● Work required
Repeat the listing that follows character for character, omitting images.
----- Exercise data -----
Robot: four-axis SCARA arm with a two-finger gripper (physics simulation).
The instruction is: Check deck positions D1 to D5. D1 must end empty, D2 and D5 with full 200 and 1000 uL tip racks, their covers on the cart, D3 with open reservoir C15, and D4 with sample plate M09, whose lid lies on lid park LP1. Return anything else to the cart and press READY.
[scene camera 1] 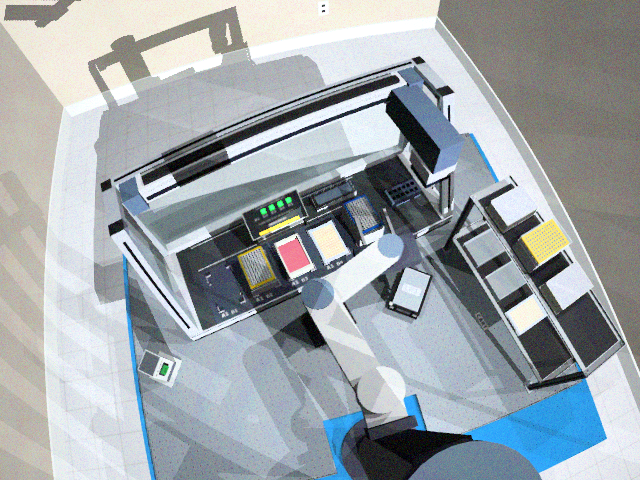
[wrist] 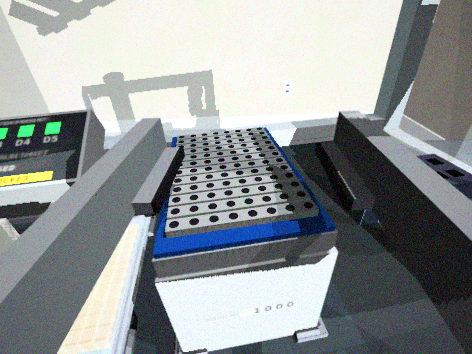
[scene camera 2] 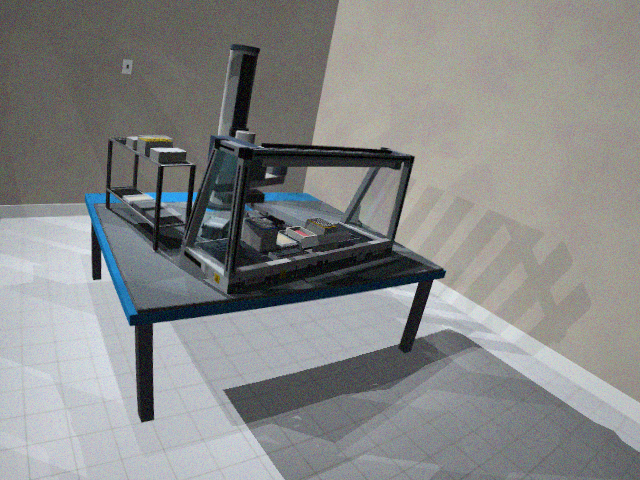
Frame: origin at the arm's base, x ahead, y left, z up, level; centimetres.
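Seen in the pictures: gripper, fingertip midpoint: (scene camera 1: 369, 213) (wrist: 248, 133) (scene camera 2: 257, 214).
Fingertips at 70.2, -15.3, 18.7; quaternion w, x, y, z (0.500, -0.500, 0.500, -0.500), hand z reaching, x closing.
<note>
Offsets run from my fingertips to a thing's middle, as dx, dy, dz. "spot": to the spot under its first point.
The 1000 tip rack @[+2.1, +1.3, -7.7] (scene camera 1: 364, 214) (scene camera 2: 260, 235) (wrist: 245, 250) with a blue rim sits at D5, uncovered. My gripper (wrist: 248, 133) is open and empty, one finger on each side of the rack's top in the wrist view. The pale sample plate @[-0.2, +13.4, -11.8] (scene camera 1: 328, 241) (wrist: 102, 295) is at D4; its label is not visible. The pink-filled open reservoir @[-2.5, +25.6, -11.0] (scene camera 1: 293, 255) (scene camera 2: 302, 233) is at D3. A yellow-rimmed tip rack (scene camera 1: 255, 268) (scene camera 2: 321, 224) is at D2. D1 (scene camera 1: 222, 291) holds no item. A black stand (scene camera 1: 410, 290) with a pale top is on the table; its lettering is unreadable.
The cart @[-38.0, -38.4, +0.4] (scene camera 1: 555, 383) (scene camera 2: 157, 206) holds white boxes @[-18.9, -34.5, +19.7] (scene camera 1: 511, 206), a yellow rack @[-31.6, -37.1, +23.4] (scene camera 1: 545, 241), clear covers @[-18.9, -34.5, -6.1] (scene camera 1: 485, 245) and a pale plate @[-44.4, -39.7, -6.1] (scene camera 1: 526, 314). The green button @[spot: -29.7, +74.0, -7.9] (scene camera 1: 163, 368) is front left. A status panel (scene camera 1: 250, 222) (wrist: 70, 155) and a dark holed block @[spot: +9.2, -15.9, -8.8] (scene camera 1: 403, 192) are behind the positions.
</note>
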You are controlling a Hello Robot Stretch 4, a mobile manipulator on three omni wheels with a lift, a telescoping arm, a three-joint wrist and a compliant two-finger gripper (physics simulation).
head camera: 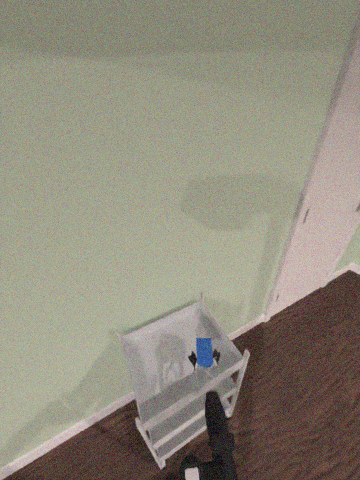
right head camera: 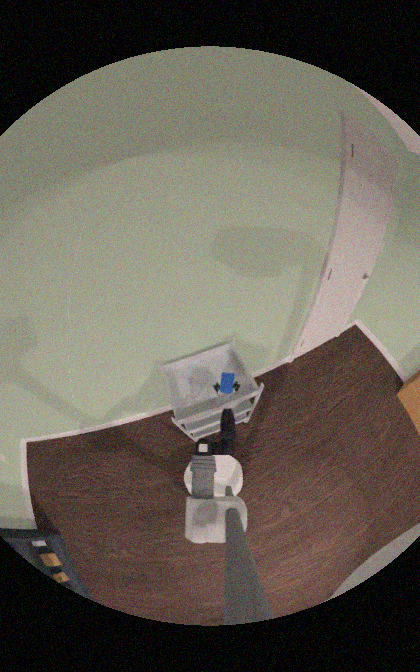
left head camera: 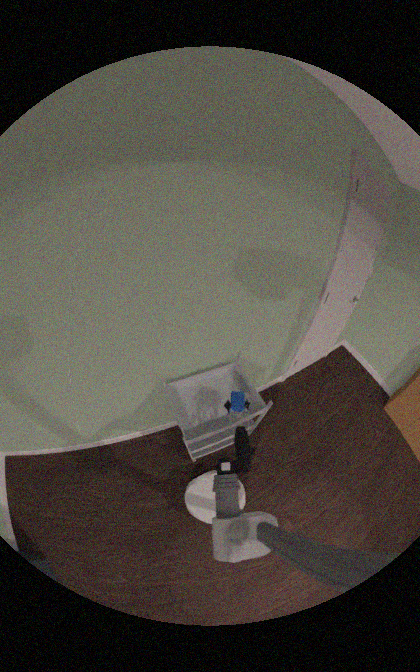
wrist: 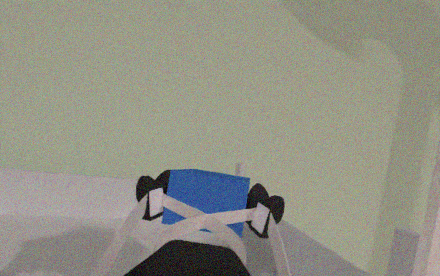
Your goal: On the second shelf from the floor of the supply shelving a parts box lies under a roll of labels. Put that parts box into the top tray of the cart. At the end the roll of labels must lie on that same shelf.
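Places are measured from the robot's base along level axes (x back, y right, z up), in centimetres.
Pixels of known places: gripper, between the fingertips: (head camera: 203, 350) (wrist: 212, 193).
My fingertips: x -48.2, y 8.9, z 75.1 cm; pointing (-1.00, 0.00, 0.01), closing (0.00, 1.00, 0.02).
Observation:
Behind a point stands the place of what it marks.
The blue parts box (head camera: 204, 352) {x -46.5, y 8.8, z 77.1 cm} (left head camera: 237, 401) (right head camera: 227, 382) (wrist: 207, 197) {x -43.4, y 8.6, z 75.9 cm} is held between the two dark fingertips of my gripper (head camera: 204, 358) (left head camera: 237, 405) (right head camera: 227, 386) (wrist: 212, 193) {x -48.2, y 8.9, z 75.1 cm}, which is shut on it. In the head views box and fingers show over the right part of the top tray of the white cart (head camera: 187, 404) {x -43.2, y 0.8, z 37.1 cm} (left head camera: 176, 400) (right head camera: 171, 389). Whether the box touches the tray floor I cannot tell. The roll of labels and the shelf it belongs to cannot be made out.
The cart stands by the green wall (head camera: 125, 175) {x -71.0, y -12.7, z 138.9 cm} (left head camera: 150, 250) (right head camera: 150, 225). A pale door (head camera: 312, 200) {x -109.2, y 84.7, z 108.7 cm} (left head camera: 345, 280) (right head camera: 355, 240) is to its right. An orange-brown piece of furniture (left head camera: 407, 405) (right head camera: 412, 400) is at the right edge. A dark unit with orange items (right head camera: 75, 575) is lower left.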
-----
● Response
Robot: four-axis SCARA arm with a two-finger gripper (physics simulation).
The instruction is: Check deck positions D1 to D5. D1 must end empty, D2 and D5 with full 200 and 1000 uL tip racks, their covers on the cart, D3 with open reservoir C15, and D4 with sample plate M09, whose lid lies on lid park LP1. Return anything else to the cart and press READY.
[scene camera 1] 
[wrist] 
[scene camera 2] 
Frame: origin at the arm's base, x ahead, y left, z up, level; centimetres.
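Seen in the pictures: gripper, fingertip midpoint: (scene camera 1: 369, 213) (wrist: 248, 133) (scene camera 2: 257, 214).
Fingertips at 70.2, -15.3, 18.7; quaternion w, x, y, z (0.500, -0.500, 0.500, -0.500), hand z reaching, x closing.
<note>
Offsets run from my fingertips to a thing's middle, as dx, dy, dz. "spot": to the spot under its first point.
The 1000 tip rack @[+2.1, +1.3, -7.7] (scene camera 1: 364, 214) (scene camera 2: 260, 235) (wrist: 245, 250) with a blue rim sits at D5, uncovered. My gripper (wrist: 248, 133) is open and empty, one finger on each side of the rack's top in the wrist view. The pale sample plate @[-0.2, +13.4, -11.8] (scene camera 1: 328, 241) (wrist: 102, 295) is at D4; its label is not visible. The pink-filled open reservoir @[-2.5, +25.6, -11.0] (scene camera 1: 293, 255) (scene camera 2: 302, 233) is at D3. A yellow-rimmed tip rack (scene camera 1: 255, 268) (scene camera 2: 321, 224) is at D2. D1 (scene camera 1: 222, 291) holds no item. A black stand (scene camera 1: 410, 290) with a pale top is on the table; its lettering is unreadable.
The cart @[-38.0, -38.4, +0.4] (scene camera 1: 555, 383) (scene camera 2: 157, 206) holds white boxes @[-18.9, -34.5, +19.7] (scene camera 1: 511, 206), a yellow rack @[-31.6, -37.1, +23.4] (scene camera 1: 545, 241), clear covers @[-18.9, -34.5, -6.1] (scene camera 1: 485, 245) and a pale plate @[-44.4, -39.7, -6.1] (scene camera 1: 526, 314). The green button @[spot: -29.7, +74.0, -7.9] (scene camera 1: 163, 368) is front left. A status panel (scene camera 1: 250, 222) (wrist: 70, 155) and a dark holed block @[spot: +9.2, -15.9, -8.8] (scene camera 1: 403, 192) are behind the positions.
</note>
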You are controlling a Hello Robot Stretch 4, a mobile manipulator on three omni wheels with a lift, a telescoping arm, a three-joint wrist and a compliant two-finger gripper (physics simulation).
head camera: 
right head camera: 
left head camera: 
wrist: 
Your goal: On the second shelf from the floor of the supply shelving a parts box lies under a roll of labels. Put that parts box into the top tray of the cart. At the end the roll of labels must lie on that same shelf.
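Places are measured from the robot's base along level axes (x back, y right, z up), in centimetres.
Pixels of known places: gripper, between the fingertips: (head camera: 203, 350) (wrist: 212, 193).
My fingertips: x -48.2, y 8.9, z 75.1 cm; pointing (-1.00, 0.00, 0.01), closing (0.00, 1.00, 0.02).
Observation:
Behind a point stands the place of what it marks.
The blue parts box (head camera: 204, 352) {x -46.5, y 8.8, z 77.1 cm} (left head camera: 237, 401) (right head camera: 227, 382) (wrist: 207, 197) {x -43.4, y 8.6, z 75.9 cm} is held between the two dark fingertips of my gripper (head camera: 204, 358) (left head camera: 237, 405) (right head camera: 227, 386) (wrist: 212, 193) {x -48.2, y 8.9, z 75.1 cm}, which is shut on it. In the head views box and fingers show over the right part of the top tray of the white cart (head camera: 187, 404) {x -43.2, y 0.8, z 37.1 cm} (left head camera: 176, 400) (right head camera: 171, 389). Whether the box touches the tray floor I cannot tell. The roll of labels and the shelf it belongs to cannot be made out.
The cart stands by the green wall (head camera: 125, 175) {x -71.0, y -12.7, z 138.9 cm} (left head camera: 150, 250) (right head camera: 150, 225). A pale door (head camera: 312, 200) {x -109.2, y 84.7, z 108.7 cm} (left head camera: 345, 280) (right head camera: 355, 240) is to its right. An orange-brown piece of furniture (left head camera: 407, 405) (right head camera: 412, 400) is at the right edge. A dark unit with orange items (right head camera: 75, 575) is lower left.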

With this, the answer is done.